As an ‘insider’, I tried to avoid imposing my experience on participants through, for example, questions asked or probing. In the interviews, I was conscious of remaining in my researcher role, and I was mindful of being fully present and empathic, and treating participants with dignity and respect. While Internet research avoids the intrusion of ‘cues’ which may influence participants, it is possible that being empathic, even in a non-verbal way, influenced participants. I tried not to make assumptions about participants’ meanings. For example, when Caroline spoke about her need for safety, I explored her meaning as follows:

Researcher: “How do you decide if something is safe or not, what happens?”

Caroline: “I feel a sense of freedom. I think when I feel safe, I feel free. If I don’t feel safe I feel confined, as if I’ve been boxed, as if I’m chained, and I need to be alert. If I feel safe then I feel free to be able to say whatever it is that I want to say. And also there’s a freedom of being able to say exactly how I want to be able to say it and not having to worry about how it’s going to be received at the other end”.

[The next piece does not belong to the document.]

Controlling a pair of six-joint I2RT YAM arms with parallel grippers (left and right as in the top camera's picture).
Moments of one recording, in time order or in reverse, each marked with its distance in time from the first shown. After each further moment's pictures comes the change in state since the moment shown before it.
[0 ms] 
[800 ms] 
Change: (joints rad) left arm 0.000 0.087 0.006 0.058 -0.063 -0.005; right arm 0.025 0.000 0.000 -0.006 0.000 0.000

I did not disclose my experience of PT as a client, but the following presents an example of other choices I made:

Olivia: “We [therapists] get to the end of some sessions and we think ‘oh I don’t know if that went alright’. Well I do [laughs]”.

Researcher: “I do too”.

My conscious decision to ‘meet’ Olivia was based on ethical considerations. I had no wish to replicate her experience of therapy so that I could pursue a research agenda at all costs. I attempted to foreground ethical considerations at all times, and tried to remain aware of my power as a researcher during the interviews. I did not ask participants why they had sought therapy to avoid causing unnecessary distress but some participants spoke of this anyway, and I tried to be as sensitive as possible in the timing of my questions to refocus on the research question. I tried to avoid creating a “hit and run” experience (West, 2002, p. 264).

3.9 Summary

This chapter has identified the philosophical considerations informing this research, and outlined the role of the researcher. The methodology and methods used to carry out this research have been presented, and attention has been given to quality, ethical, and reflexive issues. The next two chapters present the findings of stage one and stage two of this research respectively.